Iterating over huge mbox file not working as I expected

smontanaro · May 6, 2024, 2:08pm

I asked Google to dump a couple labels from my Gmail messages using their Takeout service. I had it drop the files into my Google Drive and just mounted it locally. Despite me thinking the result would be in multiple mboxes of no more than 4gb, I got one of 98gb and one of 40gb, one for each label. “Okay, let’s see what happens anyway.” I eventually want to filter messages out which match certain criteria (who the message was sent to or from, date range, etc). For now though, I would be content to just successfully iterate over them. I tried this:

>>> from mailbox import mbox
>>> mailbox = mbox("bikes-004.mbox", create=False)
>>> it = mailbox.iteritems()
>>> msg = next(it)

That last statement took approximately forever. I killed it after a couple minutes. I think it was actually trying to ingest the entire file instead of just identifying the next message and handing that back to me. I checked the file and it does indeed have the canonical From_ initial line preceeding each message, which I associate with mbox files.

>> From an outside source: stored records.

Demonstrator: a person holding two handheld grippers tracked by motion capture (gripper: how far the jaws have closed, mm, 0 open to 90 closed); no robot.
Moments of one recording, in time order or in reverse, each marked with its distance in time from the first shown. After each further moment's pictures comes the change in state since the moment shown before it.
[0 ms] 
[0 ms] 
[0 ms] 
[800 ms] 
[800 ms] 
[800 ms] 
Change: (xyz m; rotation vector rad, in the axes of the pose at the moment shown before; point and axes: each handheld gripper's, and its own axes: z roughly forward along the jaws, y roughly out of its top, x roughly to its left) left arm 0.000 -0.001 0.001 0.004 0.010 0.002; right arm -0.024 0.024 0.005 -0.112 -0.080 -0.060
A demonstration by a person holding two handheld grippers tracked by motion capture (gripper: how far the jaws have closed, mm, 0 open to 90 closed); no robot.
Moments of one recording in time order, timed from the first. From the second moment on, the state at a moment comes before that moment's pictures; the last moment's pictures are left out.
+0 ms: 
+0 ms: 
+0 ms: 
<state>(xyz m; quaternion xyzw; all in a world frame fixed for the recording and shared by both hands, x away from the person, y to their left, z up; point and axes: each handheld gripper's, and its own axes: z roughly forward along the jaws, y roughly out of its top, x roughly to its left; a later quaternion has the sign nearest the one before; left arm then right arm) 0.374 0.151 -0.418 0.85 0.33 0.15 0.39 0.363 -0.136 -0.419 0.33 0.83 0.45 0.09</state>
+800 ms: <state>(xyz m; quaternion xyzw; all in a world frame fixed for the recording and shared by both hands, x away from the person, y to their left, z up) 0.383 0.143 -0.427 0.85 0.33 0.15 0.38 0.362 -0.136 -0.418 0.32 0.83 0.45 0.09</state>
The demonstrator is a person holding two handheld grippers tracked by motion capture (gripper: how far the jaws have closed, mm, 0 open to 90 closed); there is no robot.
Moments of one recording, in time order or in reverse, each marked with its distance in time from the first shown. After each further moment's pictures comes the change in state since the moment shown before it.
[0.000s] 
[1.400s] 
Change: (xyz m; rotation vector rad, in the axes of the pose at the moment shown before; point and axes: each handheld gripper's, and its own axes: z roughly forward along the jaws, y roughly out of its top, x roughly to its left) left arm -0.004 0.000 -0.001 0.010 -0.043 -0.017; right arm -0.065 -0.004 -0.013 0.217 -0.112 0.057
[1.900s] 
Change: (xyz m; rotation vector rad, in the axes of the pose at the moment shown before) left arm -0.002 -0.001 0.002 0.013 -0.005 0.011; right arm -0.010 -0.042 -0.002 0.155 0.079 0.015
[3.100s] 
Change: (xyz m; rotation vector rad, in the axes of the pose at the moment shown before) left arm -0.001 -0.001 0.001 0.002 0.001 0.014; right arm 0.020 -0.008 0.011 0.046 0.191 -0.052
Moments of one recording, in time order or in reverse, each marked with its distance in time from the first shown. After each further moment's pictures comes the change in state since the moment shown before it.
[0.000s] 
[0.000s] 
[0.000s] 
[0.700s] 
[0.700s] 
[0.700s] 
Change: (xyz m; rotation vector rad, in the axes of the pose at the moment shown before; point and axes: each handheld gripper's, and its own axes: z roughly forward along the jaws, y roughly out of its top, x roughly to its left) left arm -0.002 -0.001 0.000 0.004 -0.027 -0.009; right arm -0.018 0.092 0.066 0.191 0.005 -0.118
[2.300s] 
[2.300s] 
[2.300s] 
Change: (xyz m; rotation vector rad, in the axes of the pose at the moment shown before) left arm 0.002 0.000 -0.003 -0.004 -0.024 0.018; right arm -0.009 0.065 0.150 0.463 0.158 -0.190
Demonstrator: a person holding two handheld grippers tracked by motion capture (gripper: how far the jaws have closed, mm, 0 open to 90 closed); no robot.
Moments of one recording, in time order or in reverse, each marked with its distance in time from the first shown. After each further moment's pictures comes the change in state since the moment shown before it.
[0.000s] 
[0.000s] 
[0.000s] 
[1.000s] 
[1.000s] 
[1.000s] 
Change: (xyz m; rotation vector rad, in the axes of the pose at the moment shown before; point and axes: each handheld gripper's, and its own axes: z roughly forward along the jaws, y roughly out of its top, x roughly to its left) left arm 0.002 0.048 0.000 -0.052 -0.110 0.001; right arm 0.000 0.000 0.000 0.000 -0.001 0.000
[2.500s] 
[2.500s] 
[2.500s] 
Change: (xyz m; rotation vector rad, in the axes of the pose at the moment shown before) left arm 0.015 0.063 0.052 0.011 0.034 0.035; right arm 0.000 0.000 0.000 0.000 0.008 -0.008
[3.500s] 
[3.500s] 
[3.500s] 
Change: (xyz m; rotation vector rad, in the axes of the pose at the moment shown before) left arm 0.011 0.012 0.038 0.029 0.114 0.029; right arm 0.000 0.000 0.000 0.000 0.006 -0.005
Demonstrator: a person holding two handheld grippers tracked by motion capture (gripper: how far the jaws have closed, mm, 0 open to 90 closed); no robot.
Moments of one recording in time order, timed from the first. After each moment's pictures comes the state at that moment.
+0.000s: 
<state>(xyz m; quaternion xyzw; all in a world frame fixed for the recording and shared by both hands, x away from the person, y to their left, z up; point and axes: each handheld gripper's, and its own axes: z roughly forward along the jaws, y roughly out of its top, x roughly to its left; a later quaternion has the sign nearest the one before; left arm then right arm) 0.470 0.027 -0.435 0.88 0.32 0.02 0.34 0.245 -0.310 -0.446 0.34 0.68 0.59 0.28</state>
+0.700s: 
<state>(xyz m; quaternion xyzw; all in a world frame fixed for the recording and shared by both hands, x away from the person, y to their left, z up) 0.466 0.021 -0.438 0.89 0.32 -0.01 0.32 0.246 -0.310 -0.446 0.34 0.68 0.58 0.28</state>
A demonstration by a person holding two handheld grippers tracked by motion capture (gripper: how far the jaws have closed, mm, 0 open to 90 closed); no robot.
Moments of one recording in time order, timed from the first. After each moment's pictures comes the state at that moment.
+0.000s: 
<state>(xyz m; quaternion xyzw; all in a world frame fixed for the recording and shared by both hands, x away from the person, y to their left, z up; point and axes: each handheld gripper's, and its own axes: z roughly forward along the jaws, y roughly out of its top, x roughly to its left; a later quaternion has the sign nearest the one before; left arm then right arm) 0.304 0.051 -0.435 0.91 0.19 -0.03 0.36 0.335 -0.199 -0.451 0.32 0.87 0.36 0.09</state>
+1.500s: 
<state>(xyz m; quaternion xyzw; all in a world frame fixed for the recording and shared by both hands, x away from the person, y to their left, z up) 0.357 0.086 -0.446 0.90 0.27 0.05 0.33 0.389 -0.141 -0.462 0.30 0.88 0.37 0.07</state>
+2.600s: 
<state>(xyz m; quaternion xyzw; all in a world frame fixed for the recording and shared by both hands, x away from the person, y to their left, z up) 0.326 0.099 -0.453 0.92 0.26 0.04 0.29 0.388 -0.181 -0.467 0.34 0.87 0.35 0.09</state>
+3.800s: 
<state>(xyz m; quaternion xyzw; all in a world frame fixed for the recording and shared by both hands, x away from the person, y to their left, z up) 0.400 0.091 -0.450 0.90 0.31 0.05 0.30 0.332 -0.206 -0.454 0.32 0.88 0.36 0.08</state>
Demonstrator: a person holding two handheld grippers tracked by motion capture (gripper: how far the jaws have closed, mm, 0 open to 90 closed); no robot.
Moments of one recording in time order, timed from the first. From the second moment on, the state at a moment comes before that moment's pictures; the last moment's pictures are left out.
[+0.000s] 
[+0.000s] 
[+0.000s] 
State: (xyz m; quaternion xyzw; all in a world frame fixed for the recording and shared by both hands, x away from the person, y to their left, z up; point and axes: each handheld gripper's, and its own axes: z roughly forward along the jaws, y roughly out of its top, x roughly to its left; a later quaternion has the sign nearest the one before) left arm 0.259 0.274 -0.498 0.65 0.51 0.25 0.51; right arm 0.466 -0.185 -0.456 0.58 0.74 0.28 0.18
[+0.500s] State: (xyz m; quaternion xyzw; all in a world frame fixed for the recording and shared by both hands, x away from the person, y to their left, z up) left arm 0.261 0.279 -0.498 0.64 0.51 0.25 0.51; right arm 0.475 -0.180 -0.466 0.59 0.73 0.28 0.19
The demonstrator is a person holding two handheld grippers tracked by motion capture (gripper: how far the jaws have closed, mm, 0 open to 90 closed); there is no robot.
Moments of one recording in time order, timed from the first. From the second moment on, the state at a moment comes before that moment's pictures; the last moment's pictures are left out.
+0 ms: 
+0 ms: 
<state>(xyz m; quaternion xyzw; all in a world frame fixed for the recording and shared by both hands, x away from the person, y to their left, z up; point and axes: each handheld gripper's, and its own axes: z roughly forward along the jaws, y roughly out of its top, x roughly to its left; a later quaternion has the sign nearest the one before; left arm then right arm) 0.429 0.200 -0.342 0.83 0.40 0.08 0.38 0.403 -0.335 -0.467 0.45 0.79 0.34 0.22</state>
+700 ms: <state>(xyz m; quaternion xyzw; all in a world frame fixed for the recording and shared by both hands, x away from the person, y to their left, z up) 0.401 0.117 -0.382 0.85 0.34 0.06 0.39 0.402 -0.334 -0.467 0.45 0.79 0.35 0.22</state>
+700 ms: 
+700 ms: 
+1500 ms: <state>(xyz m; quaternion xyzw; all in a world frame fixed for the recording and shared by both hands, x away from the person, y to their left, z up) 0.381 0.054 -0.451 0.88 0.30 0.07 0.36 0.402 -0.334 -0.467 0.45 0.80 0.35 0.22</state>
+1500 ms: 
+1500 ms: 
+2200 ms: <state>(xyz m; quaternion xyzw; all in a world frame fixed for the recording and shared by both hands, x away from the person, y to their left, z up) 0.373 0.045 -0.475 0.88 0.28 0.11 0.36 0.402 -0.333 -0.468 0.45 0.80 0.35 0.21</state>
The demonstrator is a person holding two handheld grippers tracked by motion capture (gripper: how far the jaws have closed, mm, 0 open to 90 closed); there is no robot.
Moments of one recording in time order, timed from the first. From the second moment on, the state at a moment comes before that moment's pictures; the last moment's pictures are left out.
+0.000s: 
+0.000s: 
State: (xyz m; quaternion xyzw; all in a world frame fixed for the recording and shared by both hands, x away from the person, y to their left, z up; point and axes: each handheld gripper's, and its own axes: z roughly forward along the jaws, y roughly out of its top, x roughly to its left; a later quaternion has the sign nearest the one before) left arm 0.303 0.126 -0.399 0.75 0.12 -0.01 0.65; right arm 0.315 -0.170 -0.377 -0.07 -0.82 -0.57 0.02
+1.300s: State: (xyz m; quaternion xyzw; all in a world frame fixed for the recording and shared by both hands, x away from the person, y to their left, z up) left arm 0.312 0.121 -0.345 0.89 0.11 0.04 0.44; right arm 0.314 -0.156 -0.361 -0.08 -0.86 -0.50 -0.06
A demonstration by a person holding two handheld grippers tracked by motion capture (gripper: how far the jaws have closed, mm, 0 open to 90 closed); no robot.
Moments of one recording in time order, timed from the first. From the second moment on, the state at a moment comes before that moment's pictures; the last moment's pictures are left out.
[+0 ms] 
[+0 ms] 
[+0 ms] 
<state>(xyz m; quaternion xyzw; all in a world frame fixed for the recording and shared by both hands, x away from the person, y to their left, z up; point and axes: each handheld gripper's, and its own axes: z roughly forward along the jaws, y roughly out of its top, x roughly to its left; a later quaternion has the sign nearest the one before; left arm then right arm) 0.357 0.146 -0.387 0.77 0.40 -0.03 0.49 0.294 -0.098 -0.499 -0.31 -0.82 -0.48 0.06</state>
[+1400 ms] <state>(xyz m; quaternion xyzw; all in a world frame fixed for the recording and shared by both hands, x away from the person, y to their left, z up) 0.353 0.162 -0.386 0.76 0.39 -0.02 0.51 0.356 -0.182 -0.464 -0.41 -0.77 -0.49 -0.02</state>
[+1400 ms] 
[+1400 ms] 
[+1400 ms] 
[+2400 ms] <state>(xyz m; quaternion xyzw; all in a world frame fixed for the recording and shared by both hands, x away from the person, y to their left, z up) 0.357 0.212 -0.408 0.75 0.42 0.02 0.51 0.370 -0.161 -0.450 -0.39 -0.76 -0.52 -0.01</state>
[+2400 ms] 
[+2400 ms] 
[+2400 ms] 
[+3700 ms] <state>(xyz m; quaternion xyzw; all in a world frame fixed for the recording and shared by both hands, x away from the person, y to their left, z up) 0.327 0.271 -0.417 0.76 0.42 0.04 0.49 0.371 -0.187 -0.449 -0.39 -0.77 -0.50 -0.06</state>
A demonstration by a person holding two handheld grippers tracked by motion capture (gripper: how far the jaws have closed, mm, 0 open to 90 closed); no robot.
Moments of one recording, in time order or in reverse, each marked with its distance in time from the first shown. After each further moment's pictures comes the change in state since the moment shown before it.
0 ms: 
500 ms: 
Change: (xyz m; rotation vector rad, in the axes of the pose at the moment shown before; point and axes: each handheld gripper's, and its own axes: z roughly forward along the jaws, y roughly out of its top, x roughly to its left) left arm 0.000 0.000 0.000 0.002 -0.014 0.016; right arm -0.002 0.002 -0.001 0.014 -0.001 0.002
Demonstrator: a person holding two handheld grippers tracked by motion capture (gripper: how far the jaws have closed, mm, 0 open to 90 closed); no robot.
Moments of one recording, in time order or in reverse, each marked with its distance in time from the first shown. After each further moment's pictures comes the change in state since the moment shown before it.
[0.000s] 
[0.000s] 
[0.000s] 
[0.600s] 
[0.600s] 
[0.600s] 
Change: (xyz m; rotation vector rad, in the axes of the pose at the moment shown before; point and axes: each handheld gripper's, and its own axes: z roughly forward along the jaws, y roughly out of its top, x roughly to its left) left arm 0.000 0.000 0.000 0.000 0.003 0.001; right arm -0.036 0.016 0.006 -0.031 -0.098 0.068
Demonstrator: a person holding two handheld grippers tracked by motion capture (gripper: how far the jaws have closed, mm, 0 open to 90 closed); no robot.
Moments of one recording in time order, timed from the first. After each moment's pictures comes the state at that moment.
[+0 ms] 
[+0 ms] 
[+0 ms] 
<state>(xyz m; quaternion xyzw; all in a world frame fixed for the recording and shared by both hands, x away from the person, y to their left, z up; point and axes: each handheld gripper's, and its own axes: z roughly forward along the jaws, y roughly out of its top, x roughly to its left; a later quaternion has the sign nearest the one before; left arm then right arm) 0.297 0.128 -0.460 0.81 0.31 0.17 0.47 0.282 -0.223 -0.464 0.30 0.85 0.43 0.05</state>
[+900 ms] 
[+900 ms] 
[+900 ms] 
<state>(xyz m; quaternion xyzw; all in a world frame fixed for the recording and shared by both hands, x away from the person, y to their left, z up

It seems the code in the mbox class descends eventually to _generate_toc, which does, indeed, slurp in the entire file to generate a table of contents. Are there other options for reading a Unix mbox file more incrementally?

The environment is a Mac running 3.12.3.

cameron · May 6, 2024, 10:53pm

Your best best is probably to scan the mbox yourself into a str
containg a single message, then make a message object using
email.parser.Parser().parsestr(msgtext). Mbox files are easy to split
up on the From_ lines. See: email.parser: Parsing email messages — Python 3.12.3 documentation

Notes:

you might want the BytesParser class if you get encoding issues with
Parser
you might want to pass the headersonly=True parameter if you don’t
care about the message body

smontanaro · May 6, 2024, 11:50pm

Thanks. I realized pretty quickly that creating my own reader made sense and wouldn’t be difficult (< 10 lines). No comment on the current iterator implementation.

blhsing · May 7, 2024, 6:22am

The mailbox module can use a major rewrite to use as much lazy iteration as applicable indeed.